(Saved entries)
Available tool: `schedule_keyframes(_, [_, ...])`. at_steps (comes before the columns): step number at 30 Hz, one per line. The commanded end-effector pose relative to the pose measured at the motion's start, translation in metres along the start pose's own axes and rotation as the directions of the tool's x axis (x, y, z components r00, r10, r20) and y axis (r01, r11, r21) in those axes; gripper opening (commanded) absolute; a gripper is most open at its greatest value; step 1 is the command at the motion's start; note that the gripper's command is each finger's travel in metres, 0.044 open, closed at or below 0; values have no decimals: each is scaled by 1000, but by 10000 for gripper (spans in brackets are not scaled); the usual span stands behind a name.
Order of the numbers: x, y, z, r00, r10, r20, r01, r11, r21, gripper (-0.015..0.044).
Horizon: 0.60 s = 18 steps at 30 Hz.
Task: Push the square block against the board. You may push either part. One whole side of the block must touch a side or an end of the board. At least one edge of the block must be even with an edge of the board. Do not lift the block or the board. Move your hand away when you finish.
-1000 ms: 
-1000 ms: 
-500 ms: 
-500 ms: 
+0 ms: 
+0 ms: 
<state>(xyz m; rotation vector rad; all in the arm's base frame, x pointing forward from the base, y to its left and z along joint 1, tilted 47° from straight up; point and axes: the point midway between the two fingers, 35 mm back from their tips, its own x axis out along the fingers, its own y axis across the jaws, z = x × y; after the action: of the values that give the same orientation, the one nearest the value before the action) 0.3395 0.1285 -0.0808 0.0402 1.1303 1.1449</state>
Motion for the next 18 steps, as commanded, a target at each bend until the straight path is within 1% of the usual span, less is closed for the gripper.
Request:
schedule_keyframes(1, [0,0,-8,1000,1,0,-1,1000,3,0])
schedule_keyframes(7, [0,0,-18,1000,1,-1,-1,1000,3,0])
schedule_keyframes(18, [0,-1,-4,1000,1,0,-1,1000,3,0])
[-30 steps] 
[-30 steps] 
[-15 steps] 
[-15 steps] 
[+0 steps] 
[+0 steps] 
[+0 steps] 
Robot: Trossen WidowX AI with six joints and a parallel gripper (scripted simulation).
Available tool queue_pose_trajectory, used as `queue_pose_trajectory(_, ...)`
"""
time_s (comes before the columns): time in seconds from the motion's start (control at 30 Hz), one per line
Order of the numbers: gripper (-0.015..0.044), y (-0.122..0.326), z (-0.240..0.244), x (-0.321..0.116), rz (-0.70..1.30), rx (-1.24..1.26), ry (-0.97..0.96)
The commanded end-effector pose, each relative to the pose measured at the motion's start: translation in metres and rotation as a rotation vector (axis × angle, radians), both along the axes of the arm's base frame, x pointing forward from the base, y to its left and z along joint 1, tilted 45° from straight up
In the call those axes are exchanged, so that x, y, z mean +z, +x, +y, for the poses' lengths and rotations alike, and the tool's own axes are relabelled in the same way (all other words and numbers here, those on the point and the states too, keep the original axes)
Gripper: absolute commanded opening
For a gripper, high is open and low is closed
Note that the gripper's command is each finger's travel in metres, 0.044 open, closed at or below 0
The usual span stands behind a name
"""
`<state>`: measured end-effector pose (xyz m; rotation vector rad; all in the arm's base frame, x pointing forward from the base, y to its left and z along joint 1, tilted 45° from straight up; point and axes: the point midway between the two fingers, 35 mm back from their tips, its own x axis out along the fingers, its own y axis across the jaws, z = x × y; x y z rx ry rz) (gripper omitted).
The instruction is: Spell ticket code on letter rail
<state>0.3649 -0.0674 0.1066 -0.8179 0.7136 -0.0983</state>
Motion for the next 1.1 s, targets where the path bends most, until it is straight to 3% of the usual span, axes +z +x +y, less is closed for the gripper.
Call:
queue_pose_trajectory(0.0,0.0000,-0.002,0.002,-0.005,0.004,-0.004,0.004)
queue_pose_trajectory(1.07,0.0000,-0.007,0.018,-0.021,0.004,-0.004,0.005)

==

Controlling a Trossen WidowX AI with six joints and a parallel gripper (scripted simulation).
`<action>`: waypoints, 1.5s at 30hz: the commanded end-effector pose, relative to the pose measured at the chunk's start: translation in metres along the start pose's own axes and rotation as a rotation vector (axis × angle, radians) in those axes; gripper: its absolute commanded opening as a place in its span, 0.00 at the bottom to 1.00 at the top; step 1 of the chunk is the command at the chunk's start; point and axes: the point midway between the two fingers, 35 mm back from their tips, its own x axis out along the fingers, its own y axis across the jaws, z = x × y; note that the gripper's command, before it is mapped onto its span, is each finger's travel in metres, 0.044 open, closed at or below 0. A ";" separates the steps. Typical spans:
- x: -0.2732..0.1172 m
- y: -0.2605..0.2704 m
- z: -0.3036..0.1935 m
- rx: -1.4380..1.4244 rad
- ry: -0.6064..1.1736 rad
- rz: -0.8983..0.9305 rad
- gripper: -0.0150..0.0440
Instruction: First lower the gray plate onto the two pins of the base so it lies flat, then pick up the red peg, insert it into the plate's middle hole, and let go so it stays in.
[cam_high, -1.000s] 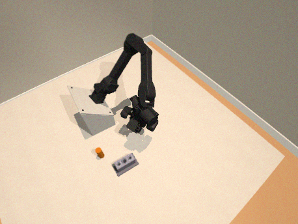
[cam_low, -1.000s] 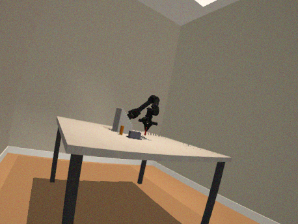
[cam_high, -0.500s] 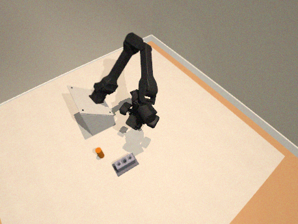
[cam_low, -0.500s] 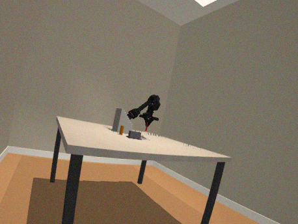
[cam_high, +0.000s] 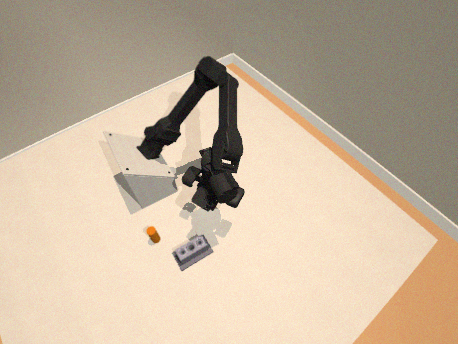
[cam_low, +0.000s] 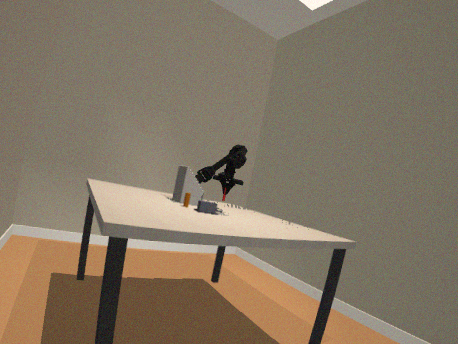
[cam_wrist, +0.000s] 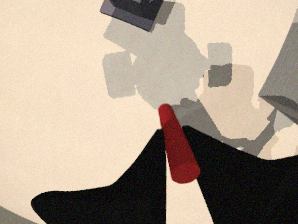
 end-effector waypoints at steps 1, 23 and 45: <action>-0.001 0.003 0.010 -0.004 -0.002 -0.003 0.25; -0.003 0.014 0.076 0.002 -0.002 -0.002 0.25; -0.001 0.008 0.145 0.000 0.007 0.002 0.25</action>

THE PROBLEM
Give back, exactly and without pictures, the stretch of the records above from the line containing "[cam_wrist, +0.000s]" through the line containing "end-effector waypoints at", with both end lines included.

RESPONSE BOX
[cam_wrist, +0.000s] 
 end-effector waypoints at steps 1, 23 and 45: <action>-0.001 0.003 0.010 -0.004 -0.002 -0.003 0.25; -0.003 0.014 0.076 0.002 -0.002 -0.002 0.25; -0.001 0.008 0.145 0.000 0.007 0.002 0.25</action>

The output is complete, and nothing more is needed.